\brief This file contains some routines to do intersection tests with low-level geometric primitives.
Focus lies on points, lines, line segments, rays, triangles, spheres and axis-aligned bounding boxes (AABB).
All functions are named \c prim1IntersectsPrim2 and return a \c bool indicating whether the primitives do intersect or not.
Functions where the possible intersection is a point (or two points) have two versions: The first one only checks whether there is an intersection and returns \c true or \c false. The second one also calculates the first point of intersection and the distance to it; this requires two more arguments, \c distance and \c hitpoint. Of course these functions are a little slower (in general).
\b IMPORTANT: For line segments \c distance is NOT the 'true distance' but the fraction by that the segment is divided! A 'distance' of 0.0f means the \c hitpoint is identical with the startPoint (\c pos1), one of 1.0f means \c hitPoint=endPoint (\c pos2) and 0.5f means the \c hitPoint lies exactly in the middle of the segment.
Here is a list of primitives and how they are represented:
- \b Points are represented as three dimensional vectors (#vec3_t)
- <b>Straight Lines</b> are represented through a starting point and a direction vector (x=pos+t*dir)
- \b Rays are treated as lines, but the area 'behind' pos (negative t) is ignored
- <b>Line segments</b> are described through two points (startpoint and endpoint)
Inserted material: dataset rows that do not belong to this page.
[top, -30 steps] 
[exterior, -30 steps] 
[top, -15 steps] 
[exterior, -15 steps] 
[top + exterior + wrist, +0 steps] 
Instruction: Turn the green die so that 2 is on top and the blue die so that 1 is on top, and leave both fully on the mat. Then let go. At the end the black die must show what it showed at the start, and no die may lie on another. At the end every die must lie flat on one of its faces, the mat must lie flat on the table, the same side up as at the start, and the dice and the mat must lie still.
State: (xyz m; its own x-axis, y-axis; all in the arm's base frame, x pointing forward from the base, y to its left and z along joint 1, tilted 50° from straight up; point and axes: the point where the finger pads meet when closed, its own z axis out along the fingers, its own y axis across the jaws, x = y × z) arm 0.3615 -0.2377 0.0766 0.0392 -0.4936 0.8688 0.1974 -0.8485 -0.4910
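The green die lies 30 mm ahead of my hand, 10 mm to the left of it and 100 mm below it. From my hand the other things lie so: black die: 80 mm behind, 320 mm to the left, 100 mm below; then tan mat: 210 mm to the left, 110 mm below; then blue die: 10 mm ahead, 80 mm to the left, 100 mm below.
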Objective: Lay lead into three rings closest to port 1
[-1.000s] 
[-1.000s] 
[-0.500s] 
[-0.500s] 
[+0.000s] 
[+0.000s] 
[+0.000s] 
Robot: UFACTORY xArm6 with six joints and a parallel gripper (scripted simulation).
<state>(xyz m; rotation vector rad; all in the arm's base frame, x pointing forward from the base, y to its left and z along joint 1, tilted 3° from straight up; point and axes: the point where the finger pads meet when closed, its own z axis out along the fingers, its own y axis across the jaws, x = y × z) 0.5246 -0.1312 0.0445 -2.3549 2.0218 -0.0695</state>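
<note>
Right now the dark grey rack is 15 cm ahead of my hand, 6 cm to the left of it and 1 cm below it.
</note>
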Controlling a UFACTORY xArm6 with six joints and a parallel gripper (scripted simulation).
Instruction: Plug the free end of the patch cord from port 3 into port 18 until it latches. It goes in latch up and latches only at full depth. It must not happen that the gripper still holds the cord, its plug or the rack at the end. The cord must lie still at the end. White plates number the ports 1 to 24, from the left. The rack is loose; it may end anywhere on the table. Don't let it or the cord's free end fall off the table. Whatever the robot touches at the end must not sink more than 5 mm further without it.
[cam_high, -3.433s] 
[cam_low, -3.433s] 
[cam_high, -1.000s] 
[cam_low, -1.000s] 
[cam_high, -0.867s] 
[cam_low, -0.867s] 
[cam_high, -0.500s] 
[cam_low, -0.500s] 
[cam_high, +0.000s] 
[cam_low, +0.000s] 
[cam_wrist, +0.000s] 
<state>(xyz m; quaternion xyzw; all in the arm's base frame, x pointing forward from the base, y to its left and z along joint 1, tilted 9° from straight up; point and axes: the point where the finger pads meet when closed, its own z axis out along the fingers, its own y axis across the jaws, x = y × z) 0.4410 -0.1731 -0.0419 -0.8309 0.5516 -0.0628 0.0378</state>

- \b Planes are described through a unit normal vector and a distance to the origin (Hesse-Normalenform) stored in a four dimensional vector (elements 0-2: normal; element 3: distance)
- \b Triangles are represented through three points
- \b Spheres are represented through a center point and a radius
- \b AABBs are represented through their maximal and minimal coordinates on each axis (stored in the 3d-vectors min and max)
The function and argument names should be pretty self-explanatory, so I won't waste much comments here.
\see collision.h
*/
#include "vectormath.h"
bool pointIntersectsPlane(vec3_t point, vec4_t plane);
bool pointIntersectsTriangle(vec3_t point, vec3_t p1, vec3_t p2, vec3_t p3);
bool pointIntersectsSphere(vec3_t point, vec3_t center, float radius);
bool pointIntersectsCube(vec3_t point, vec3_t center, float edgelength);
bool pointIntersectsBox(vec3_t point, vec3_t center, vec3_t edgelengths);
bool pointIntersectsAABB(vec3_t point, vec3_t min, vec3_t max);